The influential report, which became the basis for the National Grid for Learning announced late last year, urged the Government not to throw equipment at schools but to train staff to feel comfortable with ICT.

Schools are now preparing bids for Pounds 100 million set aside in the Government’s standards fund for ICT training. But in south-west London one project is already showing how it might work.

The Learning Circuit is a partnership of AZTEC training and enterprise council and Roehampton Institute which will - potentially - cover all 217 schools in the boroughs of Merton, Wandsworth and Kingston.

Training and enterprise council involvement is thought to be unusual. But it’s part of AZTEC’s wider strategy for regenerating south-west London: giving children and adults high-tech skills will help them find jobs and, in the long term, attract blue-chip business to the area.

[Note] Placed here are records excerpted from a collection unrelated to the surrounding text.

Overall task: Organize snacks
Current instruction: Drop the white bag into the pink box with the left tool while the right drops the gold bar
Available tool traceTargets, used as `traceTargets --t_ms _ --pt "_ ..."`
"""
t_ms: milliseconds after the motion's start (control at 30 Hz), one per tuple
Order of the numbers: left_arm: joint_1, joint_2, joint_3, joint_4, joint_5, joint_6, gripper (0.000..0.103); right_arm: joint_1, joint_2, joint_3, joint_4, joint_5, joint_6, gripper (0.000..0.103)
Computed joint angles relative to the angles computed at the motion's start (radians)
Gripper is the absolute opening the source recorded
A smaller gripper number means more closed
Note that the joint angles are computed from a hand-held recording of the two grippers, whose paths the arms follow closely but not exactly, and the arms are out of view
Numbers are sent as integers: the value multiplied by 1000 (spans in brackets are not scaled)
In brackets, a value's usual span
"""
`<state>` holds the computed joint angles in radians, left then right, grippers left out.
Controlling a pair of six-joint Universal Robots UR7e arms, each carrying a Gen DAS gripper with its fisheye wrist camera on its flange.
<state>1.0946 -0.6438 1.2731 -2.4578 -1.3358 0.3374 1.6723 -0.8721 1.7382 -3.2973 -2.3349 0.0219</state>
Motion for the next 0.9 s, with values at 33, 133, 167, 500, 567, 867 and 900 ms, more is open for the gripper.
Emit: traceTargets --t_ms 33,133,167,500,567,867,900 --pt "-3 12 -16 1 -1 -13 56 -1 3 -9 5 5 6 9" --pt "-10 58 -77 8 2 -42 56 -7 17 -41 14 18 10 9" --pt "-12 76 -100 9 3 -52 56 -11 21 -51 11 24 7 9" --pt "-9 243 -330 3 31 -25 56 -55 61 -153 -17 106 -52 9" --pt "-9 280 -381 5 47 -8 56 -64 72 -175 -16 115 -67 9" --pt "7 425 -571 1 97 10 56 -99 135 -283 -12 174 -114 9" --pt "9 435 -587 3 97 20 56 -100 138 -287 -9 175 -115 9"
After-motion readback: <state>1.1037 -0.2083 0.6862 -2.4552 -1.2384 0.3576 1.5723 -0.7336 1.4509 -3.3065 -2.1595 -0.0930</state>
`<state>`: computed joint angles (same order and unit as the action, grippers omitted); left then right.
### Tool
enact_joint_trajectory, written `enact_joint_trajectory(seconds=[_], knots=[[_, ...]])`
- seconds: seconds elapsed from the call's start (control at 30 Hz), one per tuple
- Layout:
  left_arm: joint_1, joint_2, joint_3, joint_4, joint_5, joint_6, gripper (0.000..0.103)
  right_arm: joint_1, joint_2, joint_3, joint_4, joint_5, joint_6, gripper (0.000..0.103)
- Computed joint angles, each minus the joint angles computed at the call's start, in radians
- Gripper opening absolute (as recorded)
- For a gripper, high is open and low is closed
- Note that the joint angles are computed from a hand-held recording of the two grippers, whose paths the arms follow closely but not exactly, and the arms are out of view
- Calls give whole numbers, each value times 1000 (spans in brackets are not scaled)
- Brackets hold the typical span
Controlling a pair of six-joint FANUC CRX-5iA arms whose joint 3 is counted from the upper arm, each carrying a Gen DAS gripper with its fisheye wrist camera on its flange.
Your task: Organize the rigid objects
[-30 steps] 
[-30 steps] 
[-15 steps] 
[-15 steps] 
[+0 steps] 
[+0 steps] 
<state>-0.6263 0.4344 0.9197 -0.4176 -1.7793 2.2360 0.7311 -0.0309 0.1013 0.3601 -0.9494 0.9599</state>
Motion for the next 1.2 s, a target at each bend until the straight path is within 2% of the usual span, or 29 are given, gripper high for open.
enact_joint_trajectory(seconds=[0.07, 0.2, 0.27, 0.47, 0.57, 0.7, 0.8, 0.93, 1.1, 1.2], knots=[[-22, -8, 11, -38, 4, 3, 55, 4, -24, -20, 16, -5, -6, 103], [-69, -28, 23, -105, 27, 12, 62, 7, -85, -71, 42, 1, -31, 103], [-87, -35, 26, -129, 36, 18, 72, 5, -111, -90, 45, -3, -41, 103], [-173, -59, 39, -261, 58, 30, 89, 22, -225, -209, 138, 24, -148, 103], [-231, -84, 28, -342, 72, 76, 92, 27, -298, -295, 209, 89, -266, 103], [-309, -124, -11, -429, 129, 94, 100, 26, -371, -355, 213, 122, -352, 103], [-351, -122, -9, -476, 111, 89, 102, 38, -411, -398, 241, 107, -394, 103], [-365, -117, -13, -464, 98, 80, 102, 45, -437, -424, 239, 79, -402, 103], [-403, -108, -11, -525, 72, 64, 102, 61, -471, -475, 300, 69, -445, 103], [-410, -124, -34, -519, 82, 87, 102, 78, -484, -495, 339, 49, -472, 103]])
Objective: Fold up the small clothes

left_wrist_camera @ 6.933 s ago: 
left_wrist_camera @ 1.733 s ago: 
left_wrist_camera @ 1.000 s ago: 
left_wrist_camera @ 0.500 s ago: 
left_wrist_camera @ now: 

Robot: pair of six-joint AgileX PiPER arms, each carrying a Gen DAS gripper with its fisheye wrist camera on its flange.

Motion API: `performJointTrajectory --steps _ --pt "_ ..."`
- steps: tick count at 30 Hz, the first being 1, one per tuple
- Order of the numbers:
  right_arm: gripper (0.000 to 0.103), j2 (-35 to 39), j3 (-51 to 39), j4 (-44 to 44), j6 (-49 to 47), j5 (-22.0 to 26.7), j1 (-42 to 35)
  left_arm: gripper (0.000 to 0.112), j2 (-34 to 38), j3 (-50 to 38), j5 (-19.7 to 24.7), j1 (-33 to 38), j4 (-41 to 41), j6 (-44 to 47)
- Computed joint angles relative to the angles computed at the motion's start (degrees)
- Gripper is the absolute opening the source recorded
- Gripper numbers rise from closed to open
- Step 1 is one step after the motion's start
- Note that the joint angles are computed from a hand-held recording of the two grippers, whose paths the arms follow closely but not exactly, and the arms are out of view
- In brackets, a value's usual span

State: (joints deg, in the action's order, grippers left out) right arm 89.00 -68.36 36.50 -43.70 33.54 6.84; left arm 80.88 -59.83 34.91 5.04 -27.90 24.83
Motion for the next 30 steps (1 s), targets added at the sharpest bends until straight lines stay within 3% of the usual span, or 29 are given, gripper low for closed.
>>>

It is that which persuaded the Government Office for London to part with Pounds 4.5 million and has won the approval of lifelong learning minister Kim Howells.

Total funding is Pounds 13m, though more than half is in kind from the ICT industry, and it will be some time before most schools see any new equipment. The key is assessment and training to help schools determine what they want. The question of what hardware and software they need comes last, to the surprise of many schools across the country.

The result is a use of ICT that may not always be revolutionary - plenty of schools already use video conferencing - but should be more effective.

“What we bring is a clarity of thinking that means investment pays dividends instead of being wasted because people don’t ask the right questions in the right order,” says Peter Maher, the Learning Circuit’s executive director.

“Suppliers don’t always have schools’ needs as their first priority,” he adds. “Part of our role is research and development for suppliers. Working on the ground we’re significantly closer to understanding what schools need.”

And this is not a one-off. The vision is of a programme sustainable after the Government cash runs out. Mr Maher talks of marketing the assessment programme to fund equipment and training updates.